Participation in the festival renewed the long-standing collaboration with the EFRJ, a key network supported by the European Union and committed to the development and dissemination of restorative justice across EU Member States. A well-established partnership that had already seen Rondine Cittadella della Pace take part in the European Forum for Restorative Justice in Tallinn (May 2024), entitled “Just Times: Restorative Justice Responses in Dark Times”, through the testimonies of two young activists from the World House programme, Adelina Tërshani (Kosovo) and Elina Khachatryan (Armenia).

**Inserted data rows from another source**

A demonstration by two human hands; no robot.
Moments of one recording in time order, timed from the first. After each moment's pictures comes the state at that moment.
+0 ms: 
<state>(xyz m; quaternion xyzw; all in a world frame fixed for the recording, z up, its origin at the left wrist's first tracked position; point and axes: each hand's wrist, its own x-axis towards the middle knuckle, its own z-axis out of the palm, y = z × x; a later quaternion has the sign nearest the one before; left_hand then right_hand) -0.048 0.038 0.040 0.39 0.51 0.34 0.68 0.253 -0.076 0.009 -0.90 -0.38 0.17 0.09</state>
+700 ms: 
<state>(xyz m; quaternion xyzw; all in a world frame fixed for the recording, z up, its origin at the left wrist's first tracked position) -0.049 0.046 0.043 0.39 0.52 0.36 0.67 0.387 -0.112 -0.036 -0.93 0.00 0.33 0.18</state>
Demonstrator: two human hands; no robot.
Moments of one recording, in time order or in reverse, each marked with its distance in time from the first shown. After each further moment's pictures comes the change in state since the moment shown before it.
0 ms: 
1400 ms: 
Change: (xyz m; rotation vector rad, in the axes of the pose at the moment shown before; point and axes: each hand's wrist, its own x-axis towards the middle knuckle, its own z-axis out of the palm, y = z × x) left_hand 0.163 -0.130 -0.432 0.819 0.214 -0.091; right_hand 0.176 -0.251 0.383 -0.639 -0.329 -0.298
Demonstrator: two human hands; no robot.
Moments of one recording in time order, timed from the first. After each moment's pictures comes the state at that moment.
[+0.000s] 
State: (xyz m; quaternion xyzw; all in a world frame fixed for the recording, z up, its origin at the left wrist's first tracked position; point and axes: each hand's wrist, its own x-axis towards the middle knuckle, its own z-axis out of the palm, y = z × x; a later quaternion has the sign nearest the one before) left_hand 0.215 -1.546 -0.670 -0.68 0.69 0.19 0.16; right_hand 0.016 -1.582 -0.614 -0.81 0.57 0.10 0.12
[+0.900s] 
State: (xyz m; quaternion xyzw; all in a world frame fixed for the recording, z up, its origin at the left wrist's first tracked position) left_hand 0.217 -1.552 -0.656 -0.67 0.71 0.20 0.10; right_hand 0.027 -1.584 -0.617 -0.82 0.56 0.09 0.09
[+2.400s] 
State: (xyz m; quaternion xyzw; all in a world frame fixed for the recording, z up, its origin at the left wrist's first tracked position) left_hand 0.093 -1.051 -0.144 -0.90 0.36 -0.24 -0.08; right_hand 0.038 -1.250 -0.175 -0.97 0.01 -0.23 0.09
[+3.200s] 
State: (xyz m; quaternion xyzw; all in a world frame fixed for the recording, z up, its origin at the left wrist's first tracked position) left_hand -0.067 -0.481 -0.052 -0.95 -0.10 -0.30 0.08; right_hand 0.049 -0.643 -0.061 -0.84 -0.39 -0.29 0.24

This collaboration was further strengthened by the presence of the EFRJ at YouTopic Fest 2025.
The REstART Festival also hosted the exhibition Finding Oneself in Translation, curated by Adelina Tërshani herself, which – through stories and photographs – showed how language can be transformed from a barrier into a bridge. The 12 words of the Rondine Method thus became opportunities for encounter and dialogue, capable of turning prejudice into values of empathy and reconciliation.
A central event of the festival was the performance – non-performance – Dissonanze in Accordo, which brought to the stage the real-life testimonies of young people from Rondine’s World House, coming from countries affected by conflict and committed to learning how to live and engage in dialogue with the “enemy”.
Through words and music, the performance narrated the journey from conflict to reconciliation, showing how inherited hatred can be transformed into human encounter. The two dimensions intertwined and merged into a single voice: dissonances slowly came into harmony to convey a new message. The performance offered an artistic transposition of Rondine’s message, telling the story of the daily work of conflict resolution carried out at the Cittadella della Pace, on the banks of the Arno River, in the heart of Tuscany.
The intensity of the storytelling was further enhanced by the collaboration with the Orchestra Instabile of OIDA from Arezzo.
The initiative was part of the activities of the Leaders for Peace campaign, in the days leading up to 10 December, International Human Rights Day and the anniversary of the signing of the Universal Declaration of Human Rights. A symbolic date for Rondine, which on 10 December 2018 launched the Leaders for Peace campaign: a proposal presented to the United Nations and addressed to governments worldwide, calling for investment in the training of new peace leaders and the introduction of human rights education into national school curricula.